> EXERCISE OBJECTIVE
Give the number of lines in the data below containing the word "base", with no other text.
### COLLECTED MATERIAL
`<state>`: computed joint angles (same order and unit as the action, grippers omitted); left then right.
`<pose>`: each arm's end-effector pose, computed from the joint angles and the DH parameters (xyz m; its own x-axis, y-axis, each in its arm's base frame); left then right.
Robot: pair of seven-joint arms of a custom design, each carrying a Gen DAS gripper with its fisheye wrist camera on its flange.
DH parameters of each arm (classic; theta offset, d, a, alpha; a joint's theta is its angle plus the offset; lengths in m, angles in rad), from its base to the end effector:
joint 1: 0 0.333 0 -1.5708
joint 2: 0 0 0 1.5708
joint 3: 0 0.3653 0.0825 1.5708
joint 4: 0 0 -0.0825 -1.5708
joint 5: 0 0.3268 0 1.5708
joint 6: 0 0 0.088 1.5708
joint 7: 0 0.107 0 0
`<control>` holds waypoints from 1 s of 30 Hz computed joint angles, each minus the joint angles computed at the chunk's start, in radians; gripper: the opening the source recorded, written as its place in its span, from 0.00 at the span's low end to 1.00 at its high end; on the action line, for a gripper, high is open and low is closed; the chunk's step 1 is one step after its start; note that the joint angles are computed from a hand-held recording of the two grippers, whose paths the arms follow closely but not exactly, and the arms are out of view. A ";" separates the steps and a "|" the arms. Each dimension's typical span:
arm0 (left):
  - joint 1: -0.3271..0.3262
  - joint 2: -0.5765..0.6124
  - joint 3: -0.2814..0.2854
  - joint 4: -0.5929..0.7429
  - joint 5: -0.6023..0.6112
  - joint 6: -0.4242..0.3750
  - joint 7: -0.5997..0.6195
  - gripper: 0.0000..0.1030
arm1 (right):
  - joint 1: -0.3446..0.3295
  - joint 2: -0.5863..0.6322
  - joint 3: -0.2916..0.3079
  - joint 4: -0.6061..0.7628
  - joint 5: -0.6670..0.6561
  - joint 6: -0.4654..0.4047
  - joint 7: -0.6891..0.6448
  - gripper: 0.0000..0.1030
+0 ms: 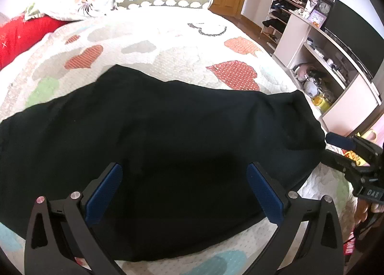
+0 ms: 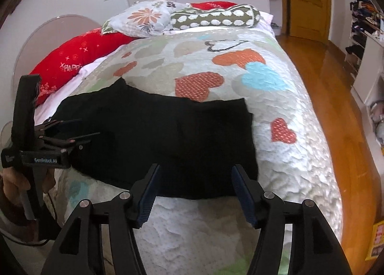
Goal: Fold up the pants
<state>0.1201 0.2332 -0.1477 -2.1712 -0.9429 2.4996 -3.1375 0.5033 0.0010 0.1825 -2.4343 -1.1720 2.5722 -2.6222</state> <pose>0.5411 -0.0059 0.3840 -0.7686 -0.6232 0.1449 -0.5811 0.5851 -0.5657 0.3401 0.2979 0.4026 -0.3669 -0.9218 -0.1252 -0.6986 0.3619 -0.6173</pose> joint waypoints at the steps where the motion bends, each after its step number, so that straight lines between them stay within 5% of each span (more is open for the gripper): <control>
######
> YOUR SOLUTION
2